3. Making it safer to be gay
Today, being gay could get you arrested or even executed in at least 78 countries. Thanks in large part to the ECHR and the Human Rights Act in the UK, our rights to be treated as equals with equal access to protection regardless of gender, sexuality, race or age are protected by law. The fight for equal rights has been significantly advanced by the laws.

Right up until 1982, ‘male homosexual acts’ were a crime in Northern Ireland. It was finally decriminalised following a human rights case brought forward by Jeff Dudgeon, a gay rights activist from Belfast.

In another landmark case in 2000, the Army was found to have violated the rights of two British servicemen by dismissing them for being gay. This momentous case lead to a change in UK law to allow gay members of the armed forces to be open about their sexuality.

Yet this 'evil' Tory government passed Gay Marriage last term when no HRA article compelled them to do so.

4. Confirming that innocent means innocent
In 2008 the European Court of Human Rights ruled that the UK was violating an individual’s right to privacy by holding fingerprint and DNA information of people who hadn’t been charged or convicted of a crime - they said retaining the information ‘could not be regarded as necessary in a democratic society’.

At the time, nearly one million innocent people had their DNA or fingerprints on the database, a fifth of the total database. As it swelled so did the concern that police were building a database of ‘presumed guilt’. Beforehand, the UK Law Lords had defended the police’s right to hold our personal information in this way - it took a European Court judgement for common sense to prevail..

Only we don't prove people "innocent" do we? They are judged to be not guilty and whilst sometimes that does mean there were innocent, other times it means there wasn't enough evidence or that had the best lawyer money can buy. Some of the "one million innocent people" you cite didn't even get to court so weren't judged either way.

Whether the police keep finger print records isn't something I'll lose sleep over and whilst sure I feel for people who are completely innocent having details their peers don't have on record, I don't think that 'annoyance' outweighs the pain and suffering of families who are victims of criminals that go unpunished because the police no longer have the ability to cross match the finger prints they found with the perpetrator who was arrested a few years earlier but luckily got the charges dropped on that occasion.
 
Soldato
Joined
8 Mar 2007
Posts
10,938
Why should he be stopped from seeing his children?

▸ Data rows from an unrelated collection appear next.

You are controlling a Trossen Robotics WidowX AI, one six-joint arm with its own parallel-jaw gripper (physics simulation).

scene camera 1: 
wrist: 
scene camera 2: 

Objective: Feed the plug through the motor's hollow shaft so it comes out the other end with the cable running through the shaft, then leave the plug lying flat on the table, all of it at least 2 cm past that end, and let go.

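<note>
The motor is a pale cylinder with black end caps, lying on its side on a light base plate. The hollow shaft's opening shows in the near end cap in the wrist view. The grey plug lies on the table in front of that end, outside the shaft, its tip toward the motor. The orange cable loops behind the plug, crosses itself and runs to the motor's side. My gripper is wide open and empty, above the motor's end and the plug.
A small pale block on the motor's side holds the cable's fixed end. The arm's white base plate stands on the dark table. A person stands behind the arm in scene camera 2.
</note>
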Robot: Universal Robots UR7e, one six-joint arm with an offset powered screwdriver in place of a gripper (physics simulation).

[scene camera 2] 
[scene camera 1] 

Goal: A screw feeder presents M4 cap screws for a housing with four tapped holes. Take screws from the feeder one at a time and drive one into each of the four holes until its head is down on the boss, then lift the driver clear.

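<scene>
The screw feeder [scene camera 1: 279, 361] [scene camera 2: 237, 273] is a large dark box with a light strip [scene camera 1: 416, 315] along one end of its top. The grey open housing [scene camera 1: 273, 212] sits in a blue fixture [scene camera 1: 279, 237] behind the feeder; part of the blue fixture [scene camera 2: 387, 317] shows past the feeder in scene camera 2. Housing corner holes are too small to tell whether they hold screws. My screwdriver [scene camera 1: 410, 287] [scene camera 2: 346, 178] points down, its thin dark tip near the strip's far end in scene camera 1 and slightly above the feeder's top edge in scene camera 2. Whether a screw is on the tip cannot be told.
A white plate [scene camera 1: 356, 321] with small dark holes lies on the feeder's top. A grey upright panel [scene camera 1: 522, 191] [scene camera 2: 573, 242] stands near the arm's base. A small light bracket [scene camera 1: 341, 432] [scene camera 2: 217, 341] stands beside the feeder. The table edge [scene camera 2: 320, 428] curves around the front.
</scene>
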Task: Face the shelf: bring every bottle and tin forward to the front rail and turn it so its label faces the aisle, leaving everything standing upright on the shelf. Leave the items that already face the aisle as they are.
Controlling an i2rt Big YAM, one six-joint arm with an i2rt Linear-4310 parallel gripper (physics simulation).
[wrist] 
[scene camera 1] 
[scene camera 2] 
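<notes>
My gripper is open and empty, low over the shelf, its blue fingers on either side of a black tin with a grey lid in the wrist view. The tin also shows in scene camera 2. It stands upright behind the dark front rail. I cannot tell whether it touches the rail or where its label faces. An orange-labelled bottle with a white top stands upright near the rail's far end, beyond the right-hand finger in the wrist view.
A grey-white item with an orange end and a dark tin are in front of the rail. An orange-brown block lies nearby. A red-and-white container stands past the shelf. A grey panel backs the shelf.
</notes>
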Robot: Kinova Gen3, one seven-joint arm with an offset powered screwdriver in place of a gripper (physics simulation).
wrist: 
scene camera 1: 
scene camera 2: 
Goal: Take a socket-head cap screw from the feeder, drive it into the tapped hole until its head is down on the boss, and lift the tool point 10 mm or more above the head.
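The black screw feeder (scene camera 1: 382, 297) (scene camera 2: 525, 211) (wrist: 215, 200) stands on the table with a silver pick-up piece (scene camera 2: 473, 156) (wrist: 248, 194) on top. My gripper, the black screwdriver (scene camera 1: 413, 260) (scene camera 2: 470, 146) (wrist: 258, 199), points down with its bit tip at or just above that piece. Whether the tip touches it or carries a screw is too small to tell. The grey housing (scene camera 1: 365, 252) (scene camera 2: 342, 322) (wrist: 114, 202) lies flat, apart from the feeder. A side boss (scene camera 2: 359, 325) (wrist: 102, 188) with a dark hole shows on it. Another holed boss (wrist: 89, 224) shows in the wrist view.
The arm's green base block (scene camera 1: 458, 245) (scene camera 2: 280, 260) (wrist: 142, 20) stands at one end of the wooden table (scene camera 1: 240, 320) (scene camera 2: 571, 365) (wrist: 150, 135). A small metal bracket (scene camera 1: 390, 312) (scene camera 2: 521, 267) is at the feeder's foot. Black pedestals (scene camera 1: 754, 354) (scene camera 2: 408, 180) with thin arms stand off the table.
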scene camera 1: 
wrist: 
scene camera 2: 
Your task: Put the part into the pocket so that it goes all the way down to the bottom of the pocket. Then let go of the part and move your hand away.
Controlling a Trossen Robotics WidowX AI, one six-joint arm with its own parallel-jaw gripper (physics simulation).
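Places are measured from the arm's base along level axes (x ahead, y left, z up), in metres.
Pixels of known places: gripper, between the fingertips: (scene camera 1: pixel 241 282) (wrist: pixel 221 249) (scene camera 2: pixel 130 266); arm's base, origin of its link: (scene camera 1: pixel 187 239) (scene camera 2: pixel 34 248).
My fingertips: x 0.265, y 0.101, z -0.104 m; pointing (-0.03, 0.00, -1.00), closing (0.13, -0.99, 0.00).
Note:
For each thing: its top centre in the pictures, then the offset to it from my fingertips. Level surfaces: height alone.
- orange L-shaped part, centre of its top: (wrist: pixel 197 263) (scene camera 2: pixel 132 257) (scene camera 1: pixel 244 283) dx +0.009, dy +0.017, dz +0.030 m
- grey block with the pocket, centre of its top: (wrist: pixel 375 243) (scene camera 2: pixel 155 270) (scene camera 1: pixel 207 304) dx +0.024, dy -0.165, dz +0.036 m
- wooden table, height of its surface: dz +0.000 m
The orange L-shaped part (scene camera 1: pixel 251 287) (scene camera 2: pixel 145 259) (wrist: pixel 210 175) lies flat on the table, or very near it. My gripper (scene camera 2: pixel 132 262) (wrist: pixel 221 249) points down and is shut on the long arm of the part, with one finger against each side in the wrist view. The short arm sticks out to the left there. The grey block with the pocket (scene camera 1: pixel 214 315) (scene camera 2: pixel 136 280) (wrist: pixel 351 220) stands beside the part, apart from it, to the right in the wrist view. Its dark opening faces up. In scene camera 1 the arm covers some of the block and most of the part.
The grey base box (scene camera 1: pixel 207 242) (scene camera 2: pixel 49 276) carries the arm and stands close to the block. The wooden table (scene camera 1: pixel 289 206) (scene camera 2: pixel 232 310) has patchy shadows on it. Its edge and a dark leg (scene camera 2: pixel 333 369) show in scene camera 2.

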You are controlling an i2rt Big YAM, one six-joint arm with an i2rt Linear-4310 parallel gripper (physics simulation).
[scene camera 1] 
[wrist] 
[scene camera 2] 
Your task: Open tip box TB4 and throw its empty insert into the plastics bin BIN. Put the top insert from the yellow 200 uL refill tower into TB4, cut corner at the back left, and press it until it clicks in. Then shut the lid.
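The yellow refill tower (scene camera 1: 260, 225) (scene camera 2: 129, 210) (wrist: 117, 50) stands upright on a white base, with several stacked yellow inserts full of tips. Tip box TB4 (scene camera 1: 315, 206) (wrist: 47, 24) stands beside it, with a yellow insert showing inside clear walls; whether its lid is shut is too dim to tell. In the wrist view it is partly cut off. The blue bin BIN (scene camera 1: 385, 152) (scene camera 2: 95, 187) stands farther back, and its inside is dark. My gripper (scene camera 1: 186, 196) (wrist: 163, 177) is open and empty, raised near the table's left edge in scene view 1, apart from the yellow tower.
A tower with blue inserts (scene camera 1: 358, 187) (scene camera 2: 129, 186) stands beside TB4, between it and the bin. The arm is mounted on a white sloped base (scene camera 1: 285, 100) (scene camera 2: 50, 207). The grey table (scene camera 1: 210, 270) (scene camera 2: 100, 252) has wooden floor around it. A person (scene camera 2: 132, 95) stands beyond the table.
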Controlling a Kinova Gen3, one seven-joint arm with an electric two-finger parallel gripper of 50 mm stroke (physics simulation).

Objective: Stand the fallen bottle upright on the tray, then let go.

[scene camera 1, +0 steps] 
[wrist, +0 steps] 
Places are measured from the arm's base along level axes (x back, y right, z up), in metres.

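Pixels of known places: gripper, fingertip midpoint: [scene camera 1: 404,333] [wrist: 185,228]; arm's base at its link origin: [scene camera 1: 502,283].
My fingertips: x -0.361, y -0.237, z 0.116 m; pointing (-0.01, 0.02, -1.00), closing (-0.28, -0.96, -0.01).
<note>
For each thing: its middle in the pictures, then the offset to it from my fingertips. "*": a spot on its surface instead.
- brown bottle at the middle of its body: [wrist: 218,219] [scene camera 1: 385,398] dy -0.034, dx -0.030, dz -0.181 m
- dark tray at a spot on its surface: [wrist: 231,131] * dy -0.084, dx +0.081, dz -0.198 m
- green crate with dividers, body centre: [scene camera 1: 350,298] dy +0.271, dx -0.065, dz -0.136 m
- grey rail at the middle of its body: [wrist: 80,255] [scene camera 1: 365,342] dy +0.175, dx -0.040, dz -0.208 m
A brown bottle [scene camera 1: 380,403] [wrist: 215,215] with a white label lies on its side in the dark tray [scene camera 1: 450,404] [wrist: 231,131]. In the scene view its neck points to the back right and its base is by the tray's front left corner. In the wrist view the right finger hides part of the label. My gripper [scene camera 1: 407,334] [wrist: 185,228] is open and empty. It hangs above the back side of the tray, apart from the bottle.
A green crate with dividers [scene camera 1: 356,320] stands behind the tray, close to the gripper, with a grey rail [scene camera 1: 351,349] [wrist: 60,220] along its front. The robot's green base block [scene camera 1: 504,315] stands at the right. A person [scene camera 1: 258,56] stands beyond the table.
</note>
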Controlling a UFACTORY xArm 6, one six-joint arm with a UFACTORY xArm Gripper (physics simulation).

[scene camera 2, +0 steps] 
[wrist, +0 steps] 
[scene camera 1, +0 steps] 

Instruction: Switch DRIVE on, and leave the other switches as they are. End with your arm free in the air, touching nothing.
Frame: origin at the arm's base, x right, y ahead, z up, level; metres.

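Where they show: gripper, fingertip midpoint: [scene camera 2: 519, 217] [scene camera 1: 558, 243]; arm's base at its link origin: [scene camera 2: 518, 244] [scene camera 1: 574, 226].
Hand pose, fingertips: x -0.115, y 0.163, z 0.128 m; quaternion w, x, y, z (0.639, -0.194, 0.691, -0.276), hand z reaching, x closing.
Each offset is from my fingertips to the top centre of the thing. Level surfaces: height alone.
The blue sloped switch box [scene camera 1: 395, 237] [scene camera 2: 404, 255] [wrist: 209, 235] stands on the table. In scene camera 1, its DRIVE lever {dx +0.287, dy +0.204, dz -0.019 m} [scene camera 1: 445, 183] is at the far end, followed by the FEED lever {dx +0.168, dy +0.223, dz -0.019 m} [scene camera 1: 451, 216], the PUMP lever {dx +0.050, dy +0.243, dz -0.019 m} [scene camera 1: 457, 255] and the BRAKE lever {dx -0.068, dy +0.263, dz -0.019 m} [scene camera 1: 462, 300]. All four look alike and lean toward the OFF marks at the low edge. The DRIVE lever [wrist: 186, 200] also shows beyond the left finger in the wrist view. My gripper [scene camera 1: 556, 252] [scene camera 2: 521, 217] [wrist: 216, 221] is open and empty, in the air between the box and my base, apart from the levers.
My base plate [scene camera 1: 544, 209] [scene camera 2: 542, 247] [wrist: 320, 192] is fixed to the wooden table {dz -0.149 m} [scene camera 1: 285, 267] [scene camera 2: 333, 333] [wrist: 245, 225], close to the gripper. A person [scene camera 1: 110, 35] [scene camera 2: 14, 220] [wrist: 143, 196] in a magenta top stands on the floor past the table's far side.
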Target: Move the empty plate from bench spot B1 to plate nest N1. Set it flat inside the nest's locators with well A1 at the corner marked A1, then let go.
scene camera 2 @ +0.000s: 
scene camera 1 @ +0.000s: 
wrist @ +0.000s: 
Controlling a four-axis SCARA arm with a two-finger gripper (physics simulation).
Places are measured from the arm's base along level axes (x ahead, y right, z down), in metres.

What a bizarre statement.

I don't think you follow, the HRA was being lauded as a great piece of legislation helping women get away from abusive husbands, when in fact he could use it to prevent them from moving away or doing anything that would severe contact.

But if you really need me to explain why a mother who's spent the last decade being beaten to a pulp by her husband may not want that same man having an influence in bringing up their child then I feel for you.
 
Permabanned
Joined
31 Dec 2007
Posts
10,034
I don't think you follow, the HRA was being lauded as a great piece of legislation helping women get away from abusive husbands, when in fact he could use it to prevent them from moving away or doing anything that would severe contact.

But if you really need me to explain why a mother who's spent the last decade being beaten to a pulp by her husband may not want that same man having an influence in bringing up their child then I feel for you.

That's ridiculous you clearly don't understand the HRA or know what you are talking about!

I've prepared many a court report balancing the rights of the father under article 8, to the rights of the children to be protected from violence, it's not up to the mother it's the child's welfare which is paramount. Many of these such cases end up with supervised contact.

Even an abusive husband has parental responsibility for his children under the children act, 1989 & 2004
 

Deleted member 66701

D

Deleted member 66701

The HRA also entitles the abusive husband a "right to a family life" too and could also be used by him to block any restrictions stopping him from seeing his children.

Show me case law where this has happened, because I think you're just making it up / using conjecture to argue your point.